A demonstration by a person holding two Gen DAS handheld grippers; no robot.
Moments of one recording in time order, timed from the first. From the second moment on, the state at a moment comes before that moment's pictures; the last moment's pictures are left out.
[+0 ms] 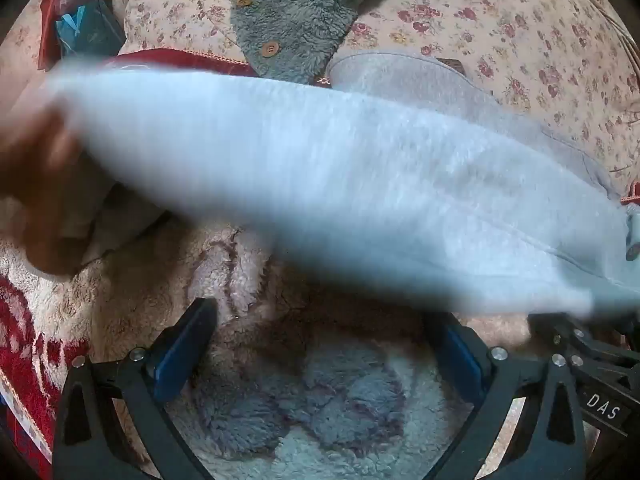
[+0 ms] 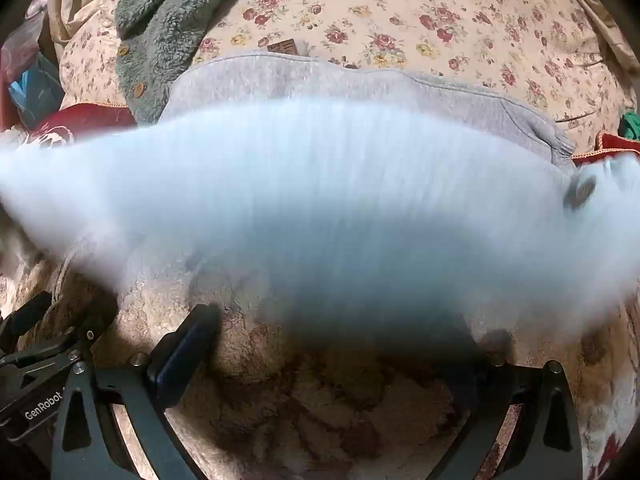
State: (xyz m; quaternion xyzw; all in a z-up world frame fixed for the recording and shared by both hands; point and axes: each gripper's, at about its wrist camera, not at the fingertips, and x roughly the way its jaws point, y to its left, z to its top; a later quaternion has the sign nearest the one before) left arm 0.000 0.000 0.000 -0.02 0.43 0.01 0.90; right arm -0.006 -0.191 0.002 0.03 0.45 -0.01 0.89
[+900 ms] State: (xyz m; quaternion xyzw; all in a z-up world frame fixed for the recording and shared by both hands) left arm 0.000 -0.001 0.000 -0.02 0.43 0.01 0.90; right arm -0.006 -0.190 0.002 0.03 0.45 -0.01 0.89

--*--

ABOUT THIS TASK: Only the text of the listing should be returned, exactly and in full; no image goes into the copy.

SOLUTION:
A demonstration by a person holding two Gen DAS handheld grippers; no robot.
Moments of one recording in time order, timed from the first. From the second moment on, the state at a moment comes before that moment's pictures; the last moment's pictures are left out.
[+0 ms] 
[+0 ms] 
State: (xyz m; quaternion xyzw; all in a z-up world frame fixed for the recording and shared by both hands; point and axes: each gripper's, at about its wrist camera, not at the fingertips, and x roughly the way its jaws point, y to its left, z to its top; a later quaternion has the sign nearest the one before) left arm 0.000 0.000 0.000 -0.02 0.43 0.01 0.90; right arm -0.006 -0.191 0.002 0.03 0.45 -0.01 0.89
[+900 ms] State: (xyz m; quaternion xyzw; all in a z-up world frame fixed for the recording and shared by both hands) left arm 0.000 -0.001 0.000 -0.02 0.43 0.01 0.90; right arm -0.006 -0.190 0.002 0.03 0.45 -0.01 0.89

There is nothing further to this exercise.